• In the case of Dowding v Matchmove 2019 EWCA Civ 1233, it was held that an oral agreement for the sale of land was to be enforceable in equity under a constructive trust despite not being evidenced in writing where both parties had considered it to be immediately binding upon them, and where the prospective buyer had then acted to his detriment in reliance upon it.
  • A common intention constructive trust can arise in commercial negotiations even when proprietary estoppel cannot arise.

Facts of the Case

  • The appellant property developer appealed against a decision ordering him to transfer land to the respondent purchasers on the basis that he was holding it on trust for them.
  • The parties who were both friends, agreed in 2003 that the respondents would purchase two pieces of land from the appellant for £200,000.
  • One piece of land “the plot” was £120,000 and the other piece, “the meadow” was £80,000.
  • In April of 2004, the respondents paid £66,000 towards the purchase price and around this time, there was a dispute regarding a possible right of way over the meadow.
  • The disputed lasted more than two years and the respondents contributed to the legal costs.
  • In February of 2005, they obtained planning permission in relation to the plot and the appellant permitted them to start building a house whilst the conveyancing was being dealt with.
  • Contracts were exchanged for the sale of the plot in September 2005.
  • The deposit being stated as £66,000.
  • A special condition 6 provided that the respondents entered the contract “solely… on the basis of the terms hereof”, and “not in reliance on any warranty, statements, representation etherise whether oral or implied”.
  • At completion, the respondents paid the balance of the sum due for the plot and sole their existing house
  • Between October 2006 and November 2005, they paid the appellant a further £80,000 for the meadow. Shortly after this, the parties fell out.
  • The appellant sent the respondents a cheque for £40,000 and informed them that they could only purchase half of the meadow.
  • In the absence of a contract in writing as required by the Law of Property Act 1989 s.2(5), he dined any binding agreement.
  • A judge found the appellant to be a man who expected people to trust his word and to act on it even in the absence of a written agreement.
  • He held that by the time the solicitors became involved in April 2005, the parties had concluded what they all regarded as an immediately binding agreement, the appellant promising unconditionally to sell the meadow, and the respondents acting on that promise to their detriment.
  • The judge concluded that the respondents were entitled, based on proprietary estoppel and constructive trust, to the entire meadow and that special condition 6 did not negate the oral agreement.
  • The appellant argued that the correct conclusion based on Herbert v Doyle [2010] EWCA Civ 1095,[2011] 1 E.G.L.R 119,[2010] WLUK 265 and Cobbe v Yeoman’s Row Management ltd [2008] UKHL 55, [2008] 1 W.L.R 1752 ,[2008] 7 WLUK 928 is that a constructive trust could not have arisen because the parties were aware at the time of the informal agreement in 2003 of the need for a written contract, which they regarded as a technicality which had to be complied with before the agreement was enforceable.
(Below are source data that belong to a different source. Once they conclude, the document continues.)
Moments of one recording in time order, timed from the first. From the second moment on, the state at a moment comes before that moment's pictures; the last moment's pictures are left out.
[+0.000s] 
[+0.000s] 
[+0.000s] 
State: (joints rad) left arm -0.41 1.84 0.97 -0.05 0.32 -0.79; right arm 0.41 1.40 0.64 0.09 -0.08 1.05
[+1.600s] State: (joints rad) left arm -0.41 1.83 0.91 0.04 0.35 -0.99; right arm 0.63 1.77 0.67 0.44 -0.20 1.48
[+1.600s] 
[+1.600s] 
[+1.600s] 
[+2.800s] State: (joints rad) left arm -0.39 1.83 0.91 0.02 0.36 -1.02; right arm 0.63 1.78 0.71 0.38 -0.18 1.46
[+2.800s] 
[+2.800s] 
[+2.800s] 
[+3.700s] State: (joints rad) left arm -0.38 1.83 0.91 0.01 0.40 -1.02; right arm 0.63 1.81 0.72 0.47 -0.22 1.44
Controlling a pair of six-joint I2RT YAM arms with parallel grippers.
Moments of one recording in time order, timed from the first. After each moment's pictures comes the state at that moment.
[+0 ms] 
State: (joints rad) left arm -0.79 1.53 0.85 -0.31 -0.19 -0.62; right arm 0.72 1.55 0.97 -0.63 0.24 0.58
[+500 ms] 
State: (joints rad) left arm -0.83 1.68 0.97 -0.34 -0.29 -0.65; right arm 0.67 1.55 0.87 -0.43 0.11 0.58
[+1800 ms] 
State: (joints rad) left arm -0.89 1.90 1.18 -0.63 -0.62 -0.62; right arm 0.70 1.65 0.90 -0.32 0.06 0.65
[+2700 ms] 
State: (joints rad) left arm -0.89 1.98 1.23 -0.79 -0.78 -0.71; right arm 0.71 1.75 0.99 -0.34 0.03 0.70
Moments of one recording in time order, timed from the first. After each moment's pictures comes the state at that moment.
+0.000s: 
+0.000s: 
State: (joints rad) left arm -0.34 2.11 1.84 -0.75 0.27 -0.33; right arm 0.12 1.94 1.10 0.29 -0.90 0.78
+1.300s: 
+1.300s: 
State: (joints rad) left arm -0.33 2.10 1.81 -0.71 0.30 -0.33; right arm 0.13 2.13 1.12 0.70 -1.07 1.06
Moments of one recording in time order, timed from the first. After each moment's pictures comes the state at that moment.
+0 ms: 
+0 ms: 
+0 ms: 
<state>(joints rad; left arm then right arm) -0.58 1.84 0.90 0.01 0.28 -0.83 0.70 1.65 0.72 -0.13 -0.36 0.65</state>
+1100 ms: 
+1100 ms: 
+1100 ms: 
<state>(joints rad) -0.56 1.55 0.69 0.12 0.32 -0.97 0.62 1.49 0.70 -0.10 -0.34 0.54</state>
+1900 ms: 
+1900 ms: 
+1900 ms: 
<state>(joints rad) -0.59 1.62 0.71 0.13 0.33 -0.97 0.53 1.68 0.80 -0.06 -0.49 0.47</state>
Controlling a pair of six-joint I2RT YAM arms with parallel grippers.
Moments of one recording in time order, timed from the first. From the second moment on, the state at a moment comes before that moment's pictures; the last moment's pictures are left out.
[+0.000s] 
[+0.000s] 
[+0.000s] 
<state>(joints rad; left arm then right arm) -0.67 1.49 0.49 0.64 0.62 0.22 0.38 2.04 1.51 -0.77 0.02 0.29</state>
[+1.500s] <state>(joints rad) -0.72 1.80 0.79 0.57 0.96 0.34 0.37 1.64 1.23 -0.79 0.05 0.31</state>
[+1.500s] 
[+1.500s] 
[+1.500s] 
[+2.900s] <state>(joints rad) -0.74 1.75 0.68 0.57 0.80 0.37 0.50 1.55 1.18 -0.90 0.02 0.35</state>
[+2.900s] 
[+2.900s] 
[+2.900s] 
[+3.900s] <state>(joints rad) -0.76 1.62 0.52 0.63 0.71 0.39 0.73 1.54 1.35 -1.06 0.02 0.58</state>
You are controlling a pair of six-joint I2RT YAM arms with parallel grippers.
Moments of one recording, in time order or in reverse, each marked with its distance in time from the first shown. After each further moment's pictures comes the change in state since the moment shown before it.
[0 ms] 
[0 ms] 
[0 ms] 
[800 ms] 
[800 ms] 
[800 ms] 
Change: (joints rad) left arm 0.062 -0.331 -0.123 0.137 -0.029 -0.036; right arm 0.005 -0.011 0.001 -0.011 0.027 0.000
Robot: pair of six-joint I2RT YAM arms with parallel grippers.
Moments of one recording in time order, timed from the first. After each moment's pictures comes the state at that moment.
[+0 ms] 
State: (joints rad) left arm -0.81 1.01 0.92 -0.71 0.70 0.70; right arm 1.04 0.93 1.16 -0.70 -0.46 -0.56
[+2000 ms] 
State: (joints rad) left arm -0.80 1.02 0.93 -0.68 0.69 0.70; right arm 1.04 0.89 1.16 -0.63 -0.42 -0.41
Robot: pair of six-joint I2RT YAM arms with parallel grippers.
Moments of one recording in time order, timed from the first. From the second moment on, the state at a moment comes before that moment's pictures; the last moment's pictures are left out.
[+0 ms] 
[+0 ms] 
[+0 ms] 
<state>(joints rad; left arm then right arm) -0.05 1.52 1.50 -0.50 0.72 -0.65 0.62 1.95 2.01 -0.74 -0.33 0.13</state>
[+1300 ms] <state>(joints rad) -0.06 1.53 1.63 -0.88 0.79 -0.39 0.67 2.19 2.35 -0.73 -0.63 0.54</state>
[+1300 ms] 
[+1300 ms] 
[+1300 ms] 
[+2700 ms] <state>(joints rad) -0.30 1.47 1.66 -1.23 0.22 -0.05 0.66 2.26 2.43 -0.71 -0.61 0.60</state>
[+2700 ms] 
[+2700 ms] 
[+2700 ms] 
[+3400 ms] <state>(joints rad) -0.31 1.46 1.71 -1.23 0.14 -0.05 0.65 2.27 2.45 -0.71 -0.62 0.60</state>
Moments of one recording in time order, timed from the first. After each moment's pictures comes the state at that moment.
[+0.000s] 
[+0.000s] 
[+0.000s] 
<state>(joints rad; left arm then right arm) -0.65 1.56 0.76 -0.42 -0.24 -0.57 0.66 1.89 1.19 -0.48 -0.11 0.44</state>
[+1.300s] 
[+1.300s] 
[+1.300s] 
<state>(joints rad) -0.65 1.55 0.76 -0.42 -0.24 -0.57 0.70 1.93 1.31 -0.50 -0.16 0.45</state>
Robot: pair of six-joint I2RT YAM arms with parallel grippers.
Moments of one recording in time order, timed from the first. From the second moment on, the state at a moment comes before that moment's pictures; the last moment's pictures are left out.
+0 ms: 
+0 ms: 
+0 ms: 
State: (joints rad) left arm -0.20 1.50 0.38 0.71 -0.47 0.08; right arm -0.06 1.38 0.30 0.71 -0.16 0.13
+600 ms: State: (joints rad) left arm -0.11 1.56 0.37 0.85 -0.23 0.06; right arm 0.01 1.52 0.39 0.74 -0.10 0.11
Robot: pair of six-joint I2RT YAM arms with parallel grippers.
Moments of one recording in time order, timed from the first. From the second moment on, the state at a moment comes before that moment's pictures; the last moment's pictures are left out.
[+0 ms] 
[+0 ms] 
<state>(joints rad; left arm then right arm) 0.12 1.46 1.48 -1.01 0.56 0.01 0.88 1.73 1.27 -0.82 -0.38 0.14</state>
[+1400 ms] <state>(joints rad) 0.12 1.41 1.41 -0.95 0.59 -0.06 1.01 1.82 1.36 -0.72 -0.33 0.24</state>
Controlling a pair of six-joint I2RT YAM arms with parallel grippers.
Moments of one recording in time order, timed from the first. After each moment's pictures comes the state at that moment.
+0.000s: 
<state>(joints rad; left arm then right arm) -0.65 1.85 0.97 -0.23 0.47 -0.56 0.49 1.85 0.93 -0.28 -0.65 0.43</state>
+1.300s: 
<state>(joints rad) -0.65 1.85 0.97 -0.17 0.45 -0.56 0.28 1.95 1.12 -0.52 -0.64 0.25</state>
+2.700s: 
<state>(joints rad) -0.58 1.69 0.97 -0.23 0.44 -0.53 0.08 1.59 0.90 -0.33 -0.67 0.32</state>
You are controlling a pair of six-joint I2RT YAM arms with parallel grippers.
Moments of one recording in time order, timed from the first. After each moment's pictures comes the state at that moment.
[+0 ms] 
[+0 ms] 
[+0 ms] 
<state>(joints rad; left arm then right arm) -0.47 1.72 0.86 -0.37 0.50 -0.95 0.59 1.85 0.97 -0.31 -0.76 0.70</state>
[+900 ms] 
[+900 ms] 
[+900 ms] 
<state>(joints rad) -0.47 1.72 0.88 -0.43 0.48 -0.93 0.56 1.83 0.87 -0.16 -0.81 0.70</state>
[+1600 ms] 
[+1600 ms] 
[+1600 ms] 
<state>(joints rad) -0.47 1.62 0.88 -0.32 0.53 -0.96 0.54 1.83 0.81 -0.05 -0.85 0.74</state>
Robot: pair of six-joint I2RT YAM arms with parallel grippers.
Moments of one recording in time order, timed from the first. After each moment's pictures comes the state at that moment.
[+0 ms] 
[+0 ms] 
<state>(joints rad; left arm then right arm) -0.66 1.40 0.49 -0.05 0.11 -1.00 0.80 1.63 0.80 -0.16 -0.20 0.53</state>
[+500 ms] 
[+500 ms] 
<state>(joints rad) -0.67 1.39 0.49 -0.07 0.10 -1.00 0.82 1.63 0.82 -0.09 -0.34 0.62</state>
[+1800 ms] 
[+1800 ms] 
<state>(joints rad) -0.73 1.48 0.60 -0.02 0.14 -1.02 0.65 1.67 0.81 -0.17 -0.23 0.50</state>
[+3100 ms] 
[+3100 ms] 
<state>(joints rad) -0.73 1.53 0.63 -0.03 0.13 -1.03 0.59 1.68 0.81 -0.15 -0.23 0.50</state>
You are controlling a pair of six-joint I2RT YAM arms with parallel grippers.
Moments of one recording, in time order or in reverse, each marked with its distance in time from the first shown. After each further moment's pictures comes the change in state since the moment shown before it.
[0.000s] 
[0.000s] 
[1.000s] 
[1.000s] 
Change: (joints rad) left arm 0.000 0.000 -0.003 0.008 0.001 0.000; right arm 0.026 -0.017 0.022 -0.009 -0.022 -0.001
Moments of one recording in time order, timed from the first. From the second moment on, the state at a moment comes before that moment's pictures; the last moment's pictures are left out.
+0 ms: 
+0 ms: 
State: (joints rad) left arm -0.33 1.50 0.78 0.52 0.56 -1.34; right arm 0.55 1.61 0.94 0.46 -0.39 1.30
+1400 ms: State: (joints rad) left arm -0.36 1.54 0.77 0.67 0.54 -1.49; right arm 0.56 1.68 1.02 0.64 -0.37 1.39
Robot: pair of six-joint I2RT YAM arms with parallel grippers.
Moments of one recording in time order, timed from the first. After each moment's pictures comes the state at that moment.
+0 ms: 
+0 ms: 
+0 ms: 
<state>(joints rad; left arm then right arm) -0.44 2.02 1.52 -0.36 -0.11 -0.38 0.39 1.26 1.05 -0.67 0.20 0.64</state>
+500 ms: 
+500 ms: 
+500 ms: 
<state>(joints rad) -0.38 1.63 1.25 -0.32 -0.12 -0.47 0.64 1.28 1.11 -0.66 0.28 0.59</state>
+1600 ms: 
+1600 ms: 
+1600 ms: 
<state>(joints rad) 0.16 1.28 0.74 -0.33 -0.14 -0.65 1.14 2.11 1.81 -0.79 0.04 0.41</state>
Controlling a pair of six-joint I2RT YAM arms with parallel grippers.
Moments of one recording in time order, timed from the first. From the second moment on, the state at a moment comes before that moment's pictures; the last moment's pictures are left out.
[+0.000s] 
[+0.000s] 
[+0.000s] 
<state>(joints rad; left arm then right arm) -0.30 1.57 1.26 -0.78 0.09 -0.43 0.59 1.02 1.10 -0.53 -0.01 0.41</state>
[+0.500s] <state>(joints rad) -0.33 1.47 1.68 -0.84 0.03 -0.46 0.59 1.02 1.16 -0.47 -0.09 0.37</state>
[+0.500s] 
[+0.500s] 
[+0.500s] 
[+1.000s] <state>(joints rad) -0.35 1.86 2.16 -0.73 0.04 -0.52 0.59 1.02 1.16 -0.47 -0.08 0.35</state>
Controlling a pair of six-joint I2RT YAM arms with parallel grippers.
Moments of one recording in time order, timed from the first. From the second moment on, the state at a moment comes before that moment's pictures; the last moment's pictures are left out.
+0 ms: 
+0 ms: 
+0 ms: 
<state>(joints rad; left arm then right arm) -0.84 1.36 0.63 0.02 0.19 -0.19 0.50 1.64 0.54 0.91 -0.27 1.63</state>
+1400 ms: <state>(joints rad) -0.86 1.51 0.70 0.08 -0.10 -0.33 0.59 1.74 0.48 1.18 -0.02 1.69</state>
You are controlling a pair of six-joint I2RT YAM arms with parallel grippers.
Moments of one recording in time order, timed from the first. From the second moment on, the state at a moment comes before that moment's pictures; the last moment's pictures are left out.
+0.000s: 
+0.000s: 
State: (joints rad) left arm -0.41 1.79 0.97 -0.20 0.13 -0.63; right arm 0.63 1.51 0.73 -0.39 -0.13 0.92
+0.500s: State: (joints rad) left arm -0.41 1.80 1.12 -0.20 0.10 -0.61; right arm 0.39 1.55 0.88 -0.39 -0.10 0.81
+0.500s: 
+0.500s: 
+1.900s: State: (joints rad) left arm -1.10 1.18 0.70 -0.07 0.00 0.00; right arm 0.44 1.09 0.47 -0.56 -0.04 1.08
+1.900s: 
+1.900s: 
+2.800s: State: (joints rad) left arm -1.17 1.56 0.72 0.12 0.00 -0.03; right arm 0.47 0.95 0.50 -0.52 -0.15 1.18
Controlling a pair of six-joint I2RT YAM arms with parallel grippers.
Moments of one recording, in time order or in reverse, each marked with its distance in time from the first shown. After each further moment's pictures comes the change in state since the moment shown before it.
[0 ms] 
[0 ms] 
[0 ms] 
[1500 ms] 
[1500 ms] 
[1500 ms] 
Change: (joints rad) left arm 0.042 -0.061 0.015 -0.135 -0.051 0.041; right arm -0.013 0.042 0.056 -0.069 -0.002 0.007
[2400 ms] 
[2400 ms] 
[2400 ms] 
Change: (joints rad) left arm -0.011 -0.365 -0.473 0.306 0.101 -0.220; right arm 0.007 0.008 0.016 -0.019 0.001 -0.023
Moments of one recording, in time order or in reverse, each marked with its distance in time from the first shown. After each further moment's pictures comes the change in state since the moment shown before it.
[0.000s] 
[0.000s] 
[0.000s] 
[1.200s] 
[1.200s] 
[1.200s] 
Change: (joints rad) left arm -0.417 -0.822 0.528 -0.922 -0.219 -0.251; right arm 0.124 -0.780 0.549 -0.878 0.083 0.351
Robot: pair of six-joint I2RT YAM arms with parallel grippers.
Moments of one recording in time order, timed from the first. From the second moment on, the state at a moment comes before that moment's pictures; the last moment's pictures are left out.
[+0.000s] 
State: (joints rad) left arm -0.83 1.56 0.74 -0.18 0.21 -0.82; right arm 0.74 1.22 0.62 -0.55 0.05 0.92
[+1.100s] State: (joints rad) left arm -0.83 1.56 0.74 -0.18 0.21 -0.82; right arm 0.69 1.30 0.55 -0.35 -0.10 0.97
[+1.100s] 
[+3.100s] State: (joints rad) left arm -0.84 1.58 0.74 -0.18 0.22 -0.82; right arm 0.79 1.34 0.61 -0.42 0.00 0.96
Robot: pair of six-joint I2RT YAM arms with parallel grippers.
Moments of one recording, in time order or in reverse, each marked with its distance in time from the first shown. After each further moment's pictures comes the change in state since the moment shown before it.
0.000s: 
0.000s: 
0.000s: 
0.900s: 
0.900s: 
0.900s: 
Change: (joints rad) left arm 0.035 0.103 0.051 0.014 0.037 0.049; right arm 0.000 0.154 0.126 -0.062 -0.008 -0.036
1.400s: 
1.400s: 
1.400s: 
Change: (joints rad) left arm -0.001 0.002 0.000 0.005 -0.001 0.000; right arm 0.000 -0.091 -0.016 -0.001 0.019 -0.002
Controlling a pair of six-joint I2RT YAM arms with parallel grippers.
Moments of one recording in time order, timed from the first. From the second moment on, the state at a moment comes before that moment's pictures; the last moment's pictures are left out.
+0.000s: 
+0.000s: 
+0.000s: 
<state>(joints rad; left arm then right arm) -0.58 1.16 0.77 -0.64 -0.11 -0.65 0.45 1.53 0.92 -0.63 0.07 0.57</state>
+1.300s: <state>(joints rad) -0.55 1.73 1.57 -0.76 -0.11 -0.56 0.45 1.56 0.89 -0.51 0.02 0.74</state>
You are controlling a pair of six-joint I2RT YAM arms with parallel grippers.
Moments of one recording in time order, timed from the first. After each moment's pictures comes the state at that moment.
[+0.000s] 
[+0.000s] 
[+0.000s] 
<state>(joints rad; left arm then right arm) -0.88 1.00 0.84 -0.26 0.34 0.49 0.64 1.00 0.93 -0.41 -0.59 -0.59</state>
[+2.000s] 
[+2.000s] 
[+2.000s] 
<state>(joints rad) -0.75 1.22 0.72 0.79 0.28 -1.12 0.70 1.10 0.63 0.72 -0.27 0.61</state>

Issues in Dowding v Matchmove 2016 EWCA Civ 1233

  • Could the oral agreement between the parties be enforceable in the absence of a written contractual agreement.

Held by Court of Appeal

  • The appeal was dismissed based on the findings that the judge had been correct to hold that the appellant held the meadow on trust for the respondents.  

Sir Terence Etherton MR; Lloyd Jones LJ; Arnold J.

  • The judges held that there was an oral agreement which both parties intended to be immediately binding, and that the agreement was complete as to all its essential terms, namely the land to be included, the purchase price, and the deposit.
  • The respondents had relied upon the agreement to their determent.
  • The constructive trust arose as soon as they paid the £66,000 although there had been a subsequent act of reliance.
  • It was not clear whether the right of way dispute had arisen at the time of the payment, but even if it had, there would have been no difficulties in treating the respondent’s beneficial interest in the meadow as being subject to that potential constraint.